TASK GOAL >> Setting aside any pictures, reproduce the data exactly.

———

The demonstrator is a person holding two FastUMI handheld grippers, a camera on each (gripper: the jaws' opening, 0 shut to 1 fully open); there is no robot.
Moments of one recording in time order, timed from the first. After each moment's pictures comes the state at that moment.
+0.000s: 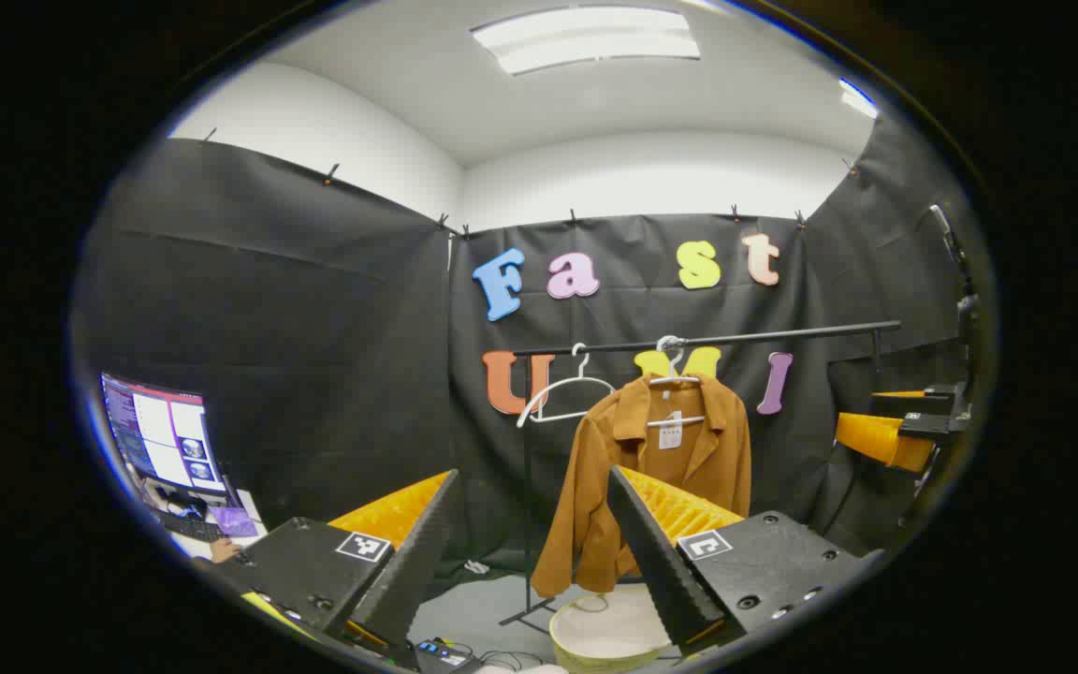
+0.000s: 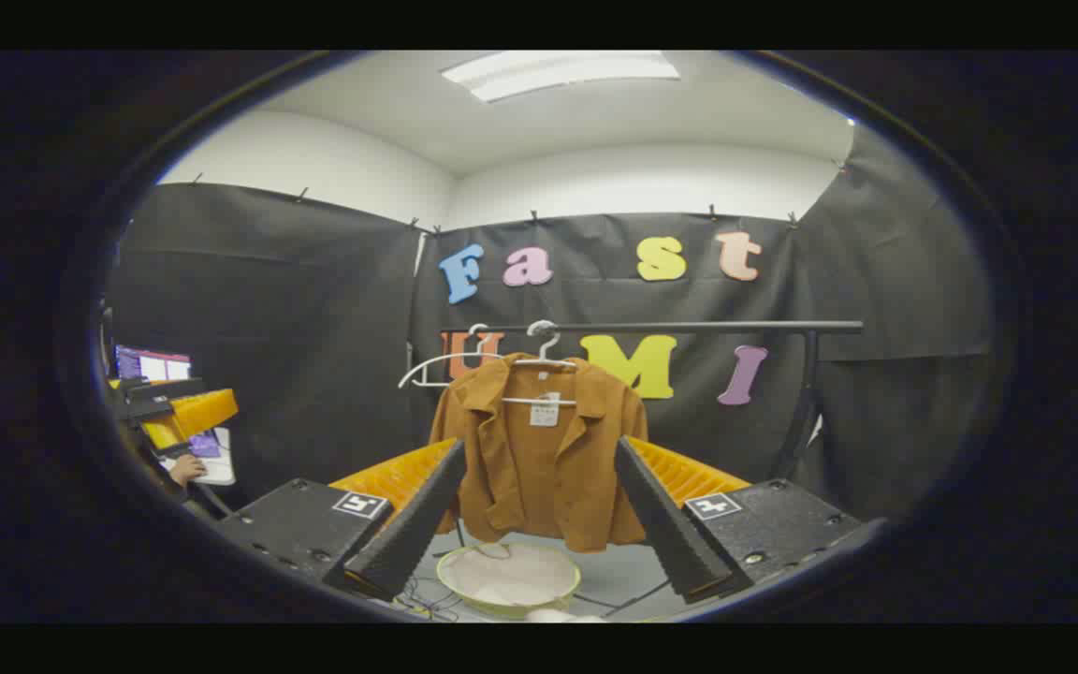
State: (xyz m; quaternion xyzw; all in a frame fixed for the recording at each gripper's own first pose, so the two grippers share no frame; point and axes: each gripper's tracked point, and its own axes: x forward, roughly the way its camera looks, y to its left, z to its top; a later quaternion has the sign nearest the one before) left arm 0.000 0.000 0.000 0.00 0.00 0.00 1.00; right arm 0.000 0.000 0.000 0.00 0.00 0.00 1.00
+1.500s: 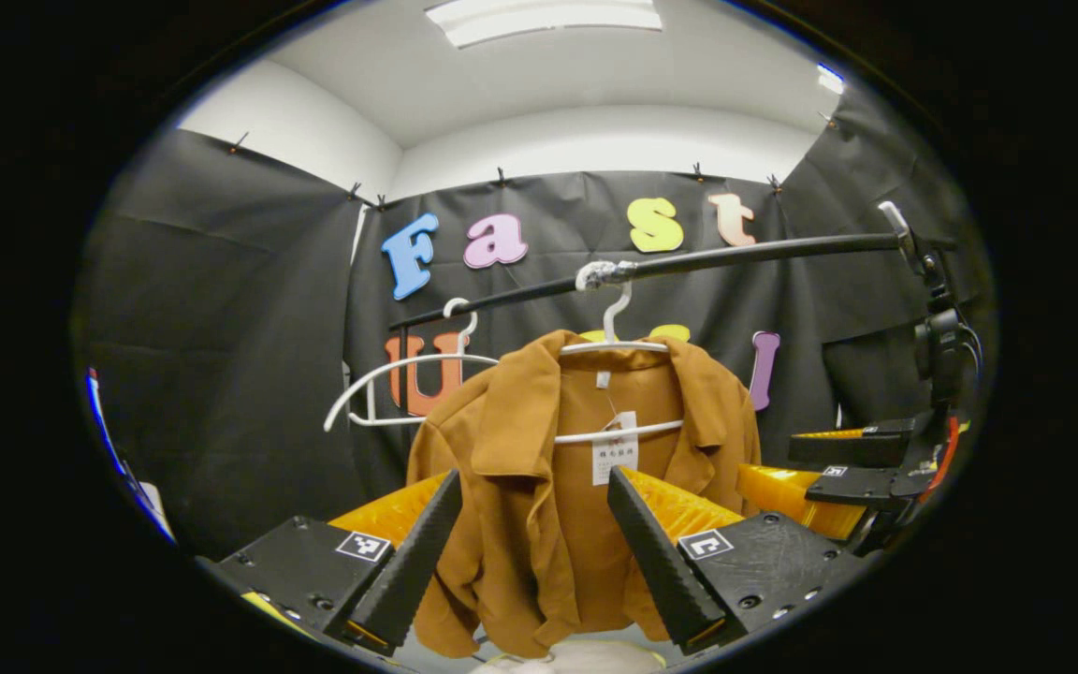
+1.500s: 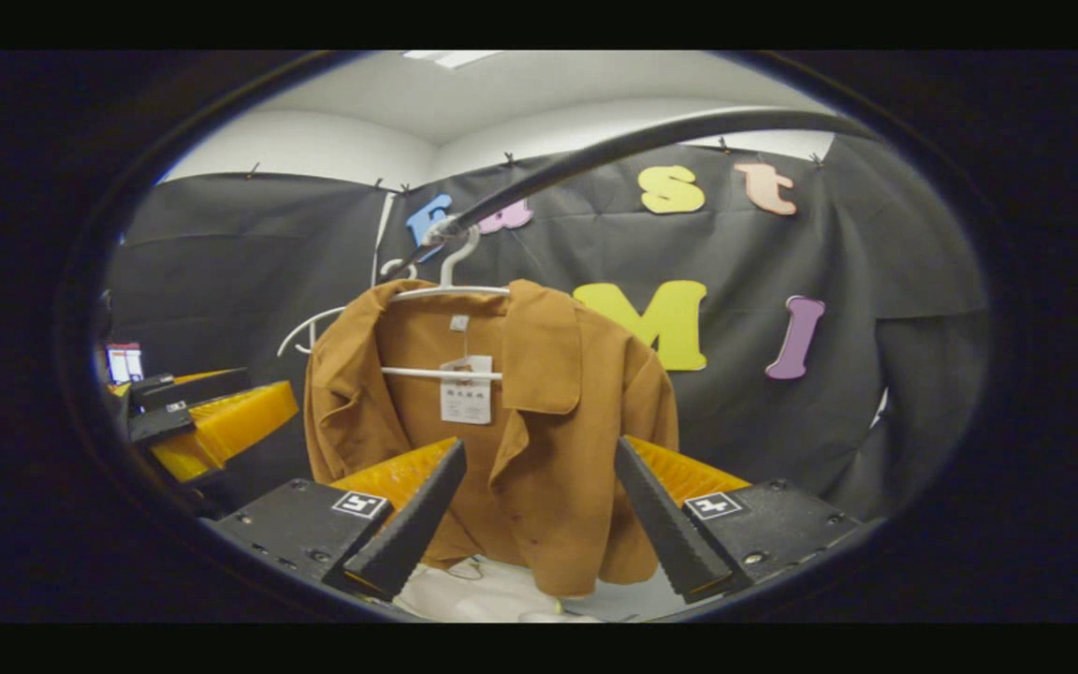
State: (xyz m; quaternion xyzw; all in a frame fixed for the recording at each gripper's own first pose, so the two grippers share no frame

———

SOLUTION >>
The demonstrator is a person holding two FastUMI handheld grippers, a camera on each (gripper: the jaws' opening, 0 shut to 1 fully open); there is no robot.
Moments of one recording in time order, timed from the first. After each moment's pictures comes the state at that moment.
+0.000s: 
+0.000s: 
State: (xyz m; quaternion xyzw; all in a frame fixed for the recording at each gripper's own first pose, so the two grippers share no frame; point and axes: each gripper's tracked point, and its own axes: x forward, roughly the way its camera looks, y to its left, z to its top; a later quaternion has the sign nearest the one before) left arm 0.000 0.000 0.000 0.00 0.00 0.00 1.00; right arm 0.000 0.000 0.000 0.00 0.00 0.00 1.00
+1.500s: 
+1.500s: 
State: (xyz m; quaternion xyzw; all in a frame fixed for the recording at each gripper's own first pose, so the two grippers share no frame

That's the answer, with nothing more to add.